WHAT TO WORK ON: Copy out the data below, all of it, exactly.

*** Opening PROVIDED DATA ***

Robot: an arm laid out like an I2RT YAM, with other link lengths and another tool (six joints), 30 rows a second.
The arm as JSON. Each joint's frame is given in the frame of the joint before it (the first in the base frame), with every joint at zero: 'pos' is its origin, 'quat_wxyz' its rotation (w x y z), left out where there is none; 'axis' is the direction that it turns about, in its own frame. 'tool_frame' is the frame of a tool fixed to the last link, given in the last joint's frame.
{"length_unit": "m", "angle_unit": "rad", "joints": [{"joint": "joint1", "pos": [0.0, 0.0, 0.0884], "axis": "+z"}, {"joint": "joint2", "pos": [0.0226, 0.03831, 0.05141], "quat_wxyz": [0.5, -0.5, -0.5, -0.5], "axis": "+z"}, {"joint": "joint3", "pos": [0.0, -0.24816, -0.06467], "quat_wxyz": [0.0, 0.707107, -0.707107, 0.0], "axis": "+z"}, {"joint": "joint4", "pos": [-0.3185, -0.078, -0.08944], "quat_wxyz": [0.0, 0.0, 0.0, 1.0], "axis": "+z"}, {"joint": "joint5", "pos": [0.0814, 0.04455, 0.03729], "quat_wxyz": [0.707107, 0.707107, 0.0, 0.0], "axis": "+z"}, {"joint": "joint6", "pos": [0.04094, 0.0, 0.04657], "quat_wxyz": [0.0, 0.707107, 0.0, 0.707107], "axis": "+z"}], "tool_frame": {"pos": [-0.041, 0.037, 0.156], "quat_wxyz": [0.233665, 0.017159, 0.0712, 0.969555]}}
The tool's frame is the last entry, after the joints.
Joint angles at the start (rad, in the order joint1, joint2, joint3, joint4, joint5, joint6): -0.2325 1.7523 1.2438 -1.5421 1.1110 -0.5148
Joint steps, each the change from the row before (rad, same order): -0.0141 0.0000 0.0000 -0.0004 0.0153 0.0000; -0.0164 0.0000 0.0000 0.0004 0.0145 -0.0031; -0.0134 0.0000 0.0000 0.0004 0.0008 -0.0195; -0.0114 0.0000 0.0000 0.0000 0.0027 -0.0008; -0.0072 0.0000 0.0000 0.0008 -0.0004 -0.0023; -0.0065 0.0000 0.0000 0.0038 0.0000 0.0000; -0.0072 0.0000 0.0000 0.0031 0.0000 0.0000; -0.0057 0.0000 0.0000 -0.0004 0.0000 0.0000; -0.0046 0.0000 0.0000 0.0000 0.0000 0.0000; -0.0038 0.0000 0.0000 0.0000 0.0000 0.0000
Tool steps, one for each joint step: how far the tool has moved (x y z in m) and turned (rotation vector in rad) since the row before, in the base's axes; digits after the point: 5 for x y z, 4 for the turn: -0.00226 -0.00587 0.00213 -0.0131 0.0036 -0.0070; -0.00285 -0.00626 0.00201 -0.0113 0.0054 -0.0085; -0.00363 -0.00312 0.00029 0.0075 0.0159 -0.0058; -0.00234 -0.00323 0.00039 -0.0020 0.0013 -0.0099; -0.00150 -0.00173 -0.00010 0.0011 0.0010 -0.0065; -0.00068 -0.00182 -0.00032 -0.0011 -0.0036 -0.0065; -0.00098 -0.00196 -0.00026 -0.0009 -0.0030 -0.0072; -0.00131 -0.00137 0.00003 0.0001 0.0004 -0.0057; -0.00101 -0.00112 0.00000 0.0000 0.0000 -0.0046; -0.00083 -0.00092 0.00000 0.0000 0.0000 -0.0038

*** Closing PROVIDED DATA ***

RESULT:
Robot: an arm laid out like an I2RT YAM, with other link lengths and another tool (six joints), 30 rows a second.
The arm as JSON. Each joint's frame is given in the frame of the joint before it (the first in the base frame), with every joint at zero: 'pos' is its origin, 'quat_wxyz' its rotation (w x y z), left out where there is none; 'axis' is the direction that it turns about, in its own frame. 'tool_frame' is the frame of a tool fixed to the last link, given in the last joint's frame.
{"length_unit": "m", "angle_unit": "rad", "joints": [{"joint": "joint1", "pos": [0.0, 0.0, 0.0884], "axis": "+z"}, {"joint": "joint2", "pos": [0.0226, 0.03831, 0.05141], "quat_wxyz": [0.5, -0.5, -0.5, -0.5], "axis": "+z"}, {"joint": "joint3", "pos": [0.0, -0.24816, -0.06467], "quat_wxyz": [0.0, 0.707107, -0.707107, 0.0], "axis": "+z"}, {"joint": "joint4", "pos": [-0.3185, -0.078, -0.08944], "quat_wxyz": [0.0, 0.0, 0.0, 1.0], "axis": "+z"}, {"joint": "joint5", "pos": [0.0814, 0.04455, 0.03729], "quat_wxyz": [0.707107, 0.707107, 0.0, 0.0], "axis": "+z"}, {"joint": "joint6", "pos": [0.04094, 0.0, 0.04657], "quat_wxyz": [0.0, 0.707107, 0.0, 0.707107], "axis": "+z"}], "tool_frame": {"pos": [-0.041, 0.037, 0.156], "quat_wxyz": [0.233665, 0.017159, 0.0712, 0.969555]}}
The tool's frame is the last entry, after the joints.
Joint angles at the start (rad, in the order joint1, joint2, joint3, joint4, joint5, joint6): -0.2325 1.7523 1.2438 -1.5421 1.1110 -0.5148
Joint steps, each the change from the row before (rad, same order): -0.0141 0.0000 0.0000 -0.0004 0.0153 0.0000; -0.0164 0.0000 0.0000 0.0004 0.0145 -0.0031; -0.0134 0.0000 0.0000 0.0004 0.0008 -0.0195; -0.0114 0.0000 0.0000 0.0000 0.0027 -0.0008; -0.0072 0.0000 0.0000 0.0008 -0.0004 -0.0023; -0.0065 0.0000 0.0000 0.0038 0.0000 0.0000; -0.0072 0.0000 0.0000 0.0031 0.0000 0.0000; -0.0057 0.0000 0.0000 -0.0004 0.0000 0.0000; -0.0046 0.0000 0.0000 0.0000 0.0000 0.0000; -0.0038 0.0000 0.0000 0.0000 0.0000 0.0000
Tool steps, one for each joint step: how far the tool has moved (x y z in m) and turned (rotation vector in rad) since the row before, in the base's axes; digits after the point: 5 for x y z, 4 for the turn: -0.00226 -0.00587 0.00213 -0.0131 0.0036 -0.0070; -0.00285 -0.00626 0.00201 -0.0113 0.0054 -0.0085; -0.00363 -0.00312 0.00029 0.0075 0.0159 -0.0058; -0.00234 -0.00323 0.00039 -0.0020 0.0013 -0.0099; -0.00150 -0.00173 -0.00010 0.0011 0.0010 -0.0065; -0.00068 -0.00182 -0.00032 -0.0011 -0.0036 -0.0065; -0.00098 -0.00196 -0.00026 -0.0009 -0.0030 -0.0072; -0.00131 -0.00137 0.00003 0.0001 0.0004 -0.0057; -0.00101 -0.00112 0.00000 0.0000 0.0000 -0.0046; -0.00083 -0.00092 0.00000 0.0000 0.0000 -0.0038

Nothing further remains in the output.